Jaeyoung Cho

Multi-UAV Pre-Positioning and Routing for Power Network Damage Assessment

This paper presents a two-phase mathematical framework for efficient power network damage assessment using unmanned aerial vehicle (UAV). In the first phase, a two-stage stochastic integer programming optimization model is presented for damage assessment in which the first stage determines the optimal UAV locations anticipating an arrival of an extreme weather event, and the second stage is to adjust the UAV locations, if necessary, when the arrival time of the predicted extreme weather becomes closer with updated information. UAV paths to scan the power network are generated in the second phase to minimize operating costs and final damage assessment completion time of the UAVs. Computational techniques are developed to help reduce the solution time. Numerical experiments show that the proposed stochastic model outperforms the deterministic counterpart in terms of the total UAV pre-positioning setup cost. Additionally, sensitivity analysis discovered the relations among damage assessment time, UAV pre-positioning setup cost, and operating cost.

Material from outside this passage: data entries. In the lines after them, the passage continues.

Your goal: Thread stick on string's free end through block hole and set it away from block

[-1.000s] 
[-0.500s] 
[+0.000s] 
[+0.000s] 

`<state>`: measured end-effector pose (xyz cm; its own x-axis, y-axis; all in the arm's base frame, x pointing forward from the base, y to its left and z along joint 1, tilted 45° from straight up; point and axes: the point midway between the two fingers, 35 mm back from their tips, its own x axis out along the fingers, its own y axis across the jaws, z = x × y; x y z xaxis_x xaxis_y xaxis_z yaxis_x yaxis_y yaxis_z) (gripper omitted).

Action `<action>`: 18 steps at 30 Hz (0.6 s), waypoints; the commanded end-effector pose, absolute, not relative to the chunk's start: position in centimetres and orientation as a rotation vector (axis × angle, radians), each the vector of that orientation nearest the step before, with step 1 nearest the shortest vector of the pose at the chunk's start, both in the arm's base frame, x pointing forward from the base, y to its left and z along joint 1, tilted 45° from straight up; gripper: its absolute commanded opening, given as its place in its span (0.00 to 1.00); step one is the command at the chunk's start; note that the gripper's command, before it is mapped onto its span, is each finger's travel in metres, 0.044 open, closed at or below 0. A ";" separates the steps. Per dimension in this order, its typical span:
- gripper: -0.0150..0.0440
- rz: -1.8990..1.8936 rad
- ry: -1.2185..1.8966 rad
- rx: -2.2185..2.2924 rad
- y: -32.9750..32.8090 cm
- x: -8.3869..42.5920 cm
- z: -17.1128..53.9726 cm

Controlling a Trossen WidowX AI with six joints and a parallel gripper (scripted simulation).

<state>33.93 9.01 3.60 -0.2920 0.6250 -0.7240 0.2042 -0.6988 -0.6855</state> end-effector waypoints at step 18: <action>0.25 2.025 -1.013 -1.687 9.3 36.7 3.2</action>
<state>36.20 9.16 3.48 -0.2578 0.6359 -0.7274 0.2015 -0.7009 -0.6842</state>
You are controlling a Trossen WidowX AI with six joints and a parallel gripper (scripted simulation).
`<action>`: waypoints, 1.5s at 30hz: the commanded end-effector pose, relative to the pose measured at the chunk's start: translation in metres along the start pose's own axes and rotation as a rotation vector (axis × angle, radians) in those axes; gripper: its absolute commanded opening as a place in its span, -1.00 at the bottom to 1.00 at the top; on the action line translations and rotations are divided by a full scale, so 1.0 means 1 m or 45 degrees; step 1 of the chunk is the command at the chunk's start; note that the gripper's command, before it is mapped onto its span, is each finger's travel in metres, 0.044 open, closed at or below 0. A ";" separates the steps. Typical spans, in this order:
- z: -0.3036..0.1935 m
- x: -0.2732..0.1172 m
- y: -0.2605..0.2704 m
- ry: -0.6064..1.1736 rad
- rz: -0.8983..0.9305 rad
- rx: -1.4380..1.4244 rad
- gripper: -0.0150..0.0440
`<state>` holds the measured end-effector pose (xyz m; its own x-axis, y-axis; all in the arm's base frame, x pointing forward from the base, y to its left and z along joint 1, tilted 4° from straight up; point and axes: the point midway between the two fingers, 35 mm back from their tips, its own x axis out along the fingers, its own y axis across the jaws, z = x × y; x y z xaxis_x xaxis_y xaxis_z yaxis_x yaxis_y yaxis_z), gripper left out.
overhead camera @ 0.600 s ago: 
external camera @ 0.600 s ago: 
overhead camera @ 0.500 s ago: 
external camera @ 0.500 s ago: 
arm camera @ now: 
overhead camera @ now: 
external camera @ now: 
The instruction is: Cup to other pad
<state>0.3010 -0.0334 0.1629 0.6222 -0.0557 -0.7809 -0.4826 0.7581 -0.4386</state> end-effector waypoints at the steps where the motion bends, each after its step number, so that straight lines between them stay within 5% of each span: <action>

Drone-Aided Healthcare Services for Patients with Chronic Diseases in Rural Areas

This paper addresses the drone-aided delivery and pickup planning of medication and test kits for patients with chronic diseases who are required to visit clinics for routine health examinations and/or refill medicine in rural areas. For routine healthcare services, the work proposes two models: the first model is to find the optimal number of drone center locations using the set covering approach, and the second model is the multi-depot vehicle routing problem with pickup and delivery requests minimizing the operating cost of drones in which drones deliver medicine to patients and pick up exam kits on the way back such as blood and urine samples. In order to improve computational performance of the proposed models, a preprocessing algorithm, a Partition method, and a Lagrangian Relaxation (LR) method are developed as solution approaches. A cost-benefit analysis method is developed as a tool to analyze the benefits of drone-aided healthcare service. The work is tested on a numerical example to show its applicability.

Models and computational algorithms for maritime risk analysis: a review

Due to the undesirable implications of maritime mishaps such as ship collisions and the consequent damages to maritime property; the safety and security of waterways, ports and other maritime assets are of the utmost importance to authorities and researches. Terrorist attacks, piracy, accidents and environmental damages are some of the concerns. This paper provides a detailed literature review of over 180 papers about different threats, their consequences pertinent to the maritime industry, and a discussion on various risk assessment models and computational algorithms. The methods are then categorized into three main groups: statistical, simulation and optimization models. Corresponding statistics of papers based on year of publication, region of case studies and methodology are also presented.

Simulation modeling of Houston Ship Channel vessel traffic for optimal closure scheduling

Abstract This paper focuses on simulation and analysis of the Houston Ship Channel vessel traffic and operation, through a discrete event model in Arena. The model is applied to mitigate the consequences of the channel closure for constructing a new bridge over the waterway. To evaluate different closure scenarios, real world data is analyzed, and a single factor ANOVA is used to find significant vessel waiting time differences. In addition, Fisher pairwise comparison method is applied to specify the best closure alternative. The results reveal that the best closure scenario will decrease waiting time up to 70%. The model can be used for assessing the performance of the system under different decision making frameworks.

Drone flight scheduling under uncertainty on battery duration and air temperature

Abstract Commercial drones are expected to be widely used in the near future. They are generally powered by batteries to fly aerial areas. Flying time performance is known to change depending on air temperature. Hence, this paper proposes a robust optimization approach to find the optimal flight schedule (i.e., the number of drones and flight paths) in the flight network considering uncertain battery duration. A regression model is first developed to estimate battery duration as a function of air temperature. Three flight duration uncertainty sets (polyhedral, box, and ellipsoidal) are explored based on the regression model, and the robust optimization model is solved for each of the three sets. A decision tool is developed to analyze performance of the sets, and to help a decision maker select an appropriate uncertainty set that is most appropriate for a specific application of interest. The tool considers both minimizing the total operating cost and minimizing the probability of not completing the scheduled flights. Numerical results are presented to illustrate the proposed method.

Drone Relay Stations for Supporting Wireless Communication in Military Operations

This paper proposes a concept of drone relay stations for supporting wireless communications in military operations. Communications in military operations are crucial in completing desired missions under highly chaotic situations. Due to dynamic movements of troops, multiple units require wireless communications when they are separated from each other to coordinate the efforts for the mission. Relay stations are often used to enhance wireless signals. Current methods include ground vehicles, helicopters, or satellites to relay wireless signal in military operations. However, these methods have known limitations such as inaccessible areas (mountains, ice roads, etc.), potential exposure to the enemy force, and high operating costs. Hence, this work proposes the concept of drone relay stations to overcome these limitations and explore enabling technologies that have been developed.